Facebook is once again reminding me that today it is a friend’s birthday. I’m told by the machine, “Send Him Good Thoughts”. Recently, a community member went through a difficult brain surgery. On the day of the operation, people sent “good thoughts” to the family and doctors via social media. What does it mean to send someone good thoughts? I’m a spiritual person, called and even paid to lead a religious community. I have a graduate degree in theology from a well-known university. I’ve studied religion with people from all over the world. I’ve prayed on holy mountains and in sacred valleys. I’m telling you: I have no idea what it means to send someone good thoughts. It’s a meaningless phrase of vapid nonsense which accomplishes nothing whatsoever.
Let’s break this down. The sender sends good thoughts. Don’t put yourself out, sender of benign greetings! It’s nice of you to remember my birthday with your thoughts. I appreciate your thinking. I didn’t want a card or a phone call. Thoughts, good ones, sent throughout the vast soulless medium of the internet will suffice. Yes, good thoughts, that’s what I wanted in this age dripping with hate, negativity, and rage. My day is infinitely better because you thought toward me.

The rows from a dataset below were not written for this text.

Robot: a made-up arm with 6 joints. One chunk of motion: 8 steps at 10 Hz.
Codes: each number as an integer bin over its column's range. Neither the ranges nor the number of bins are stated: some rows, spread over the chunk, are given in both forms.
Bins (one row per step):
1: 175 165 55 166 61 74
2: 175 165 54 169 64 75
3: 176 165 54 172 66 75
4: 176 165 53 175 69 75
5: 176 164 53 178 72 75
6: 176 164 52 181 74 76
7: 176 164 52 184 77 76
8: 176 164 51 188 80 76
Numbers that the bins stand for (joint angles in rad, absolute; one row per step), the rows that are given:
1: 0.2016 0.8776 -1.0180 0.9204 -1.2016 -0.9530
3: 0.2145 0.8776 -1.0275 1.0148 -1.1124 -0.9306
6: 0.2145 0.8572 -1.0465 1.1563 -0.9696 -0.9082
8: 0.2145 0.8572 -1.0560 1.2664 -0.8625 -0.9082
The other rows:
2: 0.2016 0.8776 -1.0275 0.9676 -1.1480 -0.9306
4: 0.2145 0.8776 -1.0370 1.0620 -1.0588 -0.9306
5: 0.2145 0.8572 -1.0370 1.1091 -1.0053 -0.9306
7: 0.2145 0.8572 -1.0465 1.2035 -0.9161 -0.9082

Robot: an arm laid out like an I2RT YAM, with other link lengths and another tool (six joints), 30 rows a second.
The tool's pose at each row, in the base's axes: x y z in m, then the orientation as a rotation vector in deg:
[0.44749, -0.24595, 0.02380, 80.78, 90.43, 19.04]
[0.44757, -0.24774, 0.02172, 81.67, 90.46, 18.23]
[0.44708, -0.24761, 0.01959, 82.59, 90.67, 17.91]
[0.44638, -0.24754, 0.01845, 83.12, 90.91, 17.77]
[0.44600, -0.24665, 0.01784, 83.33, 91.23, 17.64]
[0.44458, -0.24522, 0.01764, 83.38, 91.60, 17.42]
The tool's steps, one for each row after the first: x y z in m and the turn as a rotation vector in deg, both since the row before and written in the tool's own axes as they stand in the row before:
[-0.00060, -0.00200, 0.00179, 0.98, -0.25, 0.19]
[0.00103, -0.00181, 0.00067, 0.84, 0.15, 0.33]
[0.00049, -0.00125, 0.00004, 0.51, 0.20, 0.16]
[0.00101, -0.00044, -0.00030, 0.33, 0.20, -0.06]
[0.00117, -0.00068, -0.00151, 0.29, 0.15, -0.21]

Do you remember when you were a kid and your mom and dad’s birthday rolled around? You might ask, “Mom, what do you want for your birthday?” She might pause for a second and say something like this, “I don’t really want anything at all. You know the best gift you could give me would be for you to go and clean your room or do the dishes after supper tonight.” That’s not what you wanted to hear. Because in your mind, you know best, you know that Mom doesn’t really want what she’s just said. She wants something spectacular. So what do you do? You go outside. Maybe you learn a new trick on your bike. You practice all afternoon jumping off the end of the driveway and landing in the grass. This trick was for her! Or you go back to the kitchen table with crayons and draw a picture which you believe shows how much you love her. In the end, you do some really cool things, but they are the things you wanted to give her and they bear no resemblance to what she really wanted.
At the end of the day, you take mom outside to the front yard and say, “Look, mom, let me show you this trick I learned for you.” Perhaps you rush inside and hand her your drawing in hopes it will go up on the refrigerator. What does mom say? Of course she says thank you, she loves it, but is it what she hoped for? No, it’s not. Is she a little disappointed because no one listened to her? Yes, she is. She wanted a clean kitchen or you to clean your room. You did what you wanted to do. It was ok, but it didn’t really meet mom’s need.
To me, this is the difference between “good thoughts” and “prayers”. Sending “good thoughts” enables us to forget the real needs at hand. If all you’re sending is good thoughts, you give people what you want to give them (which may indeed be nothing) instead of stepping back and allowing God to do God’s thing. No one ever gave their life over ambiguous good thoughts. Good thoughts are worthless because they are rarely matched with good actions.
Good thought people are rarely disappointed because they never take the risk of praying and having those prayers not answered. They live in their well-protected good thought bubbles; where everything seemingly balances out in 140 characters, with the right recycled memes, and an endless supply of others addicted to sharing nothing.